■ Work item
Could you write out the listing below again, exactly?
Start of Source data
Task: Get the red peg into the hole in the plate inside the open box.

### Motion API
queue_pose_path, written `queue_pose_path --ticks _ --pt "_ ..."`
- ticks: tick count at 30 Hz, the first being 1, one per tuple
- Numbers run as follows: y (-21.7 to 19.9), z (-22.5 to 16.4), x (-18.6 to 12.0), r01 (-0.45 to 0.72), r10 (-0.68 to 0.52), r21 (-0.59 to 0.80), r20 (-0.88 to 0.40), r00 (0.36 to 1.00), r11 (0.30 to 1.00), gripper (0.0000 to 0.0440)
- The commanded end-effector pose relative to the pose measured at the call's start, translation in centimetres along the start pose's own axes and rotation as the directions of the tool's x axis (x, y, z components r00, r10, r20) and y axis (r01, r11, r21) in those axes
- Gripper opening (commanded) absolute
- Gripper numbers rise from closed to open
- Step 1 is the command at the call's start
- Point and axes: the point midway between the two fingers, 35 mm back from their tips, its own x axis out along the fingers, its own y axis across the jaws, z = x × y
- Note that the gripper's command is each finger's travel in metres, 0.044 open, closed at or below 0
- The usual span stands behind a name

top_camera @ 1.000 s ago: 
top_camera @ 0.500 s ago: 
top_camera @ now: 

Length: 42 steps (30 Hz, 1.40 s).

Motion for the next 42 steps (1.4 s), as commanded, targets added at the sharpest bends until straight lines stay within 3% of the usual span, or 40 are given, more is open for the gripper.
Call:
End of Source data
■ Problem solution
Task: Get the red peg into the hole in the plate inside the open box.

### Motion API
queue_pose_path, written `queue_pose_path --ticks _ --pt "_ ..."`
- ticks: tick count at 30 Hz, the first being 1, one per tuple
- Numbers run as follows: y (-21.7 to 19.9), z (-22.5 to 16.4), x (-18.6 to 12.0), r01 (-0.45 to 0.72), r10 (-0.68 to 0.52), r21 (-0.59 to 0.80), r20 (-0.88 to 0.40), r00 (0.36 to 1.00), r11 (0.30 to 1.00), gripper (0.0000 to 0.0440)
- The commanded end-effector pose relative to the pose measured at the call's start, translation in centimetres along the start pose's own axes and rotation as the directions of the tool's x axis (x, y, z components r00, r10, r20) and y axis (r01, r11, r21) in those axes
- Gripper opening (commanded) absolute
- Gripper numbers rise from closed to open
- Step 1 is the command at the call's start
- Point and axes: the point midway between the two fingers, 35 mm back from their tips, its own x axis out along the fingers, its own y axis across the jaws, z = x × y
- Note that the gripper's command is each finger's travel in metres, 0.044 open, closed at or below 0
- The usual span stands behind a name

top_camera @ 1.000 s ago: 
top_camera @ 0.500 s ago: 
top_camera @ now: 

Length: 42 steps (30 Hz, 1.40 s).

Motion for the next 42 steps (1.4 s), as commanded, targets added at the sharpest bends until straight lines stay within 3% of the usual span, or 40 are given, more is open for the gripper.
Call:

Nothing else goes with this output.